Collected data
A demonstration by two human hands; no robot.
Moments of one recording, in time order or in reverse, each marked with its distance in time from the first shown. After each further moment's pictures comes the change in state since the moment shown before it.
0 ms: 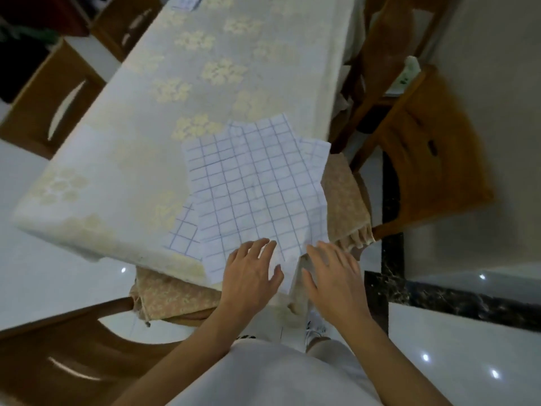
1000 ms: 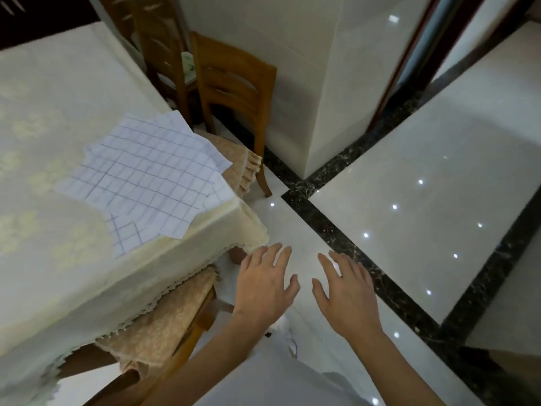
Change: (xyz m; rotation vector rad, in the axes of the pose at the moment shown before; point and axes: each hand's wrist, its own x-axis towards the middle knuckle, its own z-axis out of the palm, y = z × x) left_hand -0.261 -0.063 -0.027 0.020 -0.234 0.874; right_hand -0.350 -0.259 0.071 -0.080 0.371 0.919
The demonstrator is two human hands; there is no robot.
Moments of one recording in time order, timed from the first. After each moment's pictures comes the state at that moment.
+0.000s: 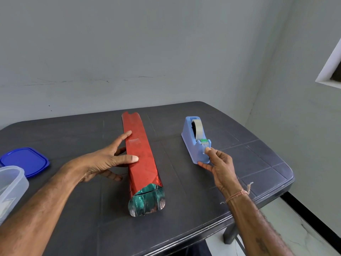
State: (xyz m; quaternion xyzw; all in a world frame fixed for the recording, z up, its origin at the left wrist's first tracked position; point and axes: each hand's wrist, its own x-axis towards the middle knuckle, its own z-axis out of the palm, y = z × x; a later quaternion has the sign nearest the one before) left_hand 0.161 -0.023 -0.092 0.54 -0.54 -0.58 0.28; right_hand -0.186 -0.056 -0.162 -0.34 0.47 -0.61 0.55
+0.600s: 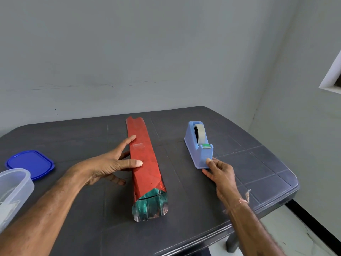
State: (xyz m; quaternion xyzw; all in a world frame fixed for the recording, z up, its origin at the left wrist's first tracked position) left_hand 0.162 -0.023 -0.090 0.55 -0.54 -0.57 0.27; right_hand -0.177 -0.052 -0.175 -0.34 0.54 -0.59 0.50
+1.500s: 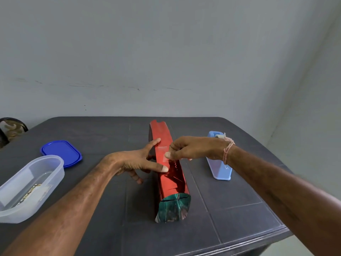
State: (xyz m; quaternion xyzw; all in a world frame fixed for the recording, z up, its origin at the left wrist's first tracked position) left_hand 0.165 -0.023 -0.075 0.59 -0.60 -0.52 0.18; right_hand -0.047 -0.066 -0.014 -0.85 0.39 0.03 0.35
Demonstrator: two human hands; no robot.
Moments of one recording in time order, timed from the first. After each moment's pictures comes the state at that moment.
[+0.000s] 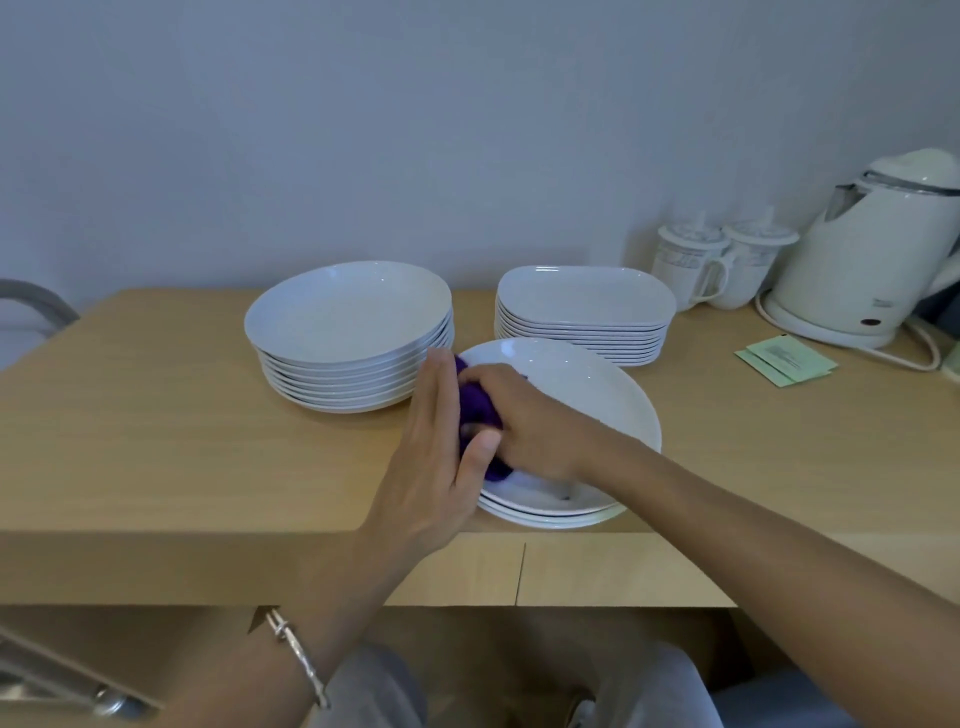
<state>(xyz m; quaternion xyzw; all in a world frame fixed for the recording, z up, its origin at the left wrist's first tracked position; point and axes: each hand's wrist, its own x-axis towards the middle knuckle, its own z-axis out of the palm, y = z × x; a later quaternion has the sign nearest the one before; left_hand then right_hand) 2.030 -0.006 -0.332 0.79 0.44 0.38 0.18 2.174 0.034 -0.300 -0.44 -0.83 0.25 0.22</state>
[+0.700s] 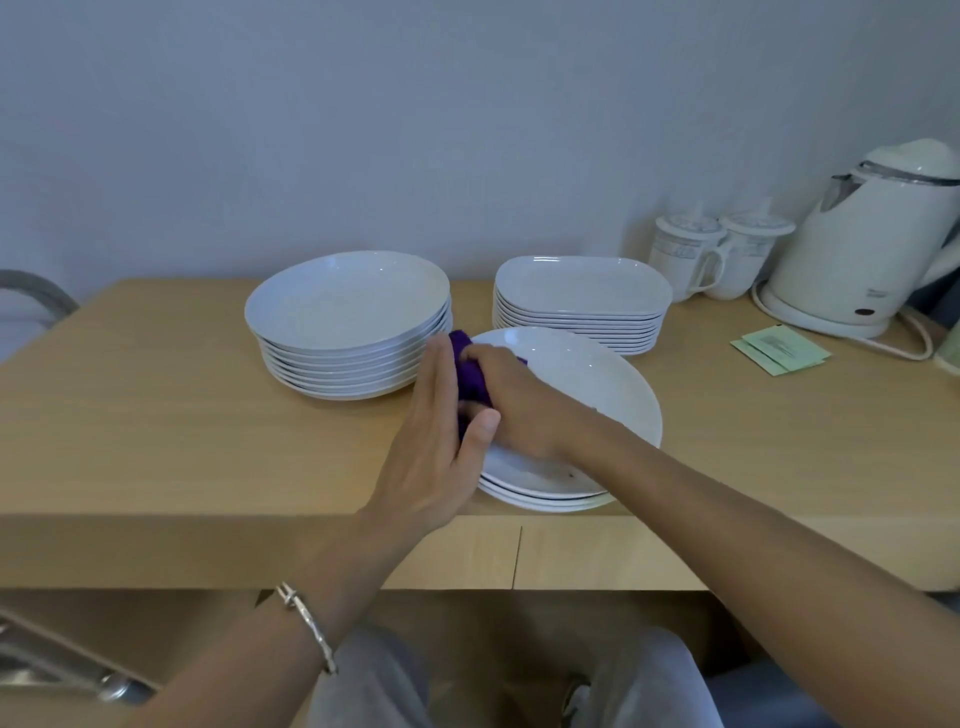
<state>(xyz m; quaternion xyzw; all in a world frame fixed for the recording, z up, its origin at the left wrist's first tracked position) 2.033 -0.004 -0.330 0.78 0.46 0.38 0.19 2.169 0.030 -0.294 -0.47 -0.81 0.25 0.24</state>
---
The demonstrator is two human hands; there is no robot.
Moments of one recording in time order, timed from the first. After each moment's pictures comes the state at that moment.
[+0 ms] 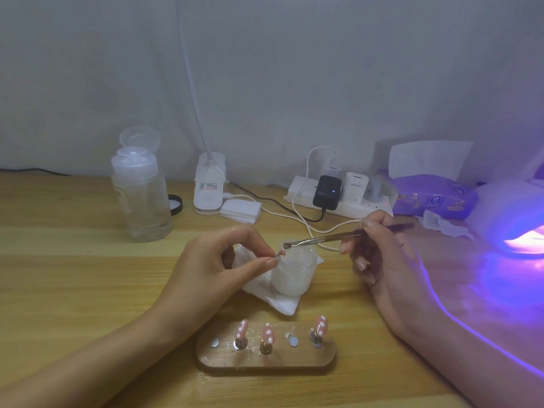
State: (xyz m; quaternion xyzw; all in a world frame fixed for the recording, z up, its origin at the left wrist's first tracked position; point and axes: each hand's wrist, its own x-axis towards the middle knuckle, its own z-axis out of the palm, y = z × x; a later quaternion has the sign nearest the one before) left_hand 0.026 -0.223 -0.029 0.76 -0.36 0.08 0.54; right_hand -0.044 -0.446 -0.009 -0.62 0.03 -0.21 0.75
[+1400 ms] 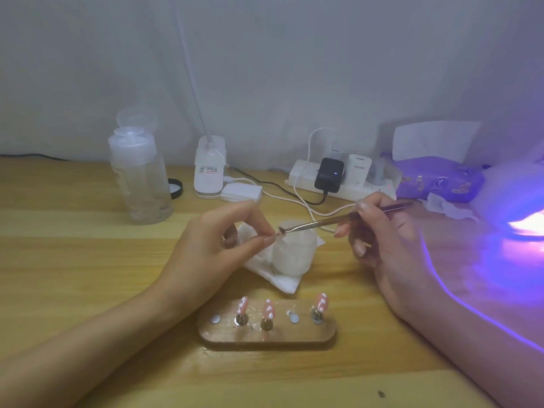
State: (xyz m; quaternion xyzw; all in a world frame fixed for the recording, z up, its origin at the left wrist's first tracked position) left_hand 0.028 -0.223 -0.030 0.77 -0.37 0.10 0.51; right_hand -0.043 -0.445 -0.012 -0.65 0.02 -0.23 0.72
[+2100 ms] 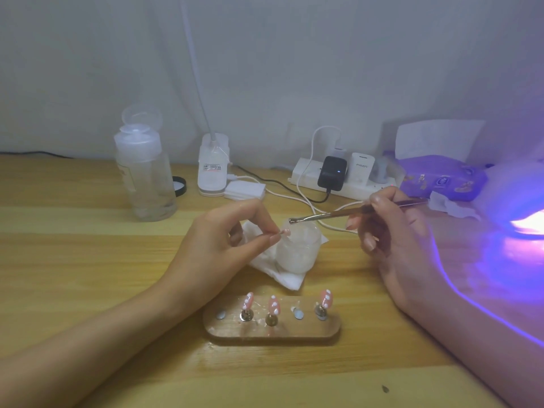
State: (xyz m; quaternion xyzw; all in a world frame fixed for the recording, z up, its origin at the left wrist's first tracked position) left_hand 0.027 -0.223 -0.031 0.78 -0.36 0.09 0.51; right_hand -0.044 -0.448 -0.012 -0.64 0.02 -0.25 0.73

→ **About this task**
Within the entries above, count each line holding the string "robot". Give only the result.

→ **Result of this task**
4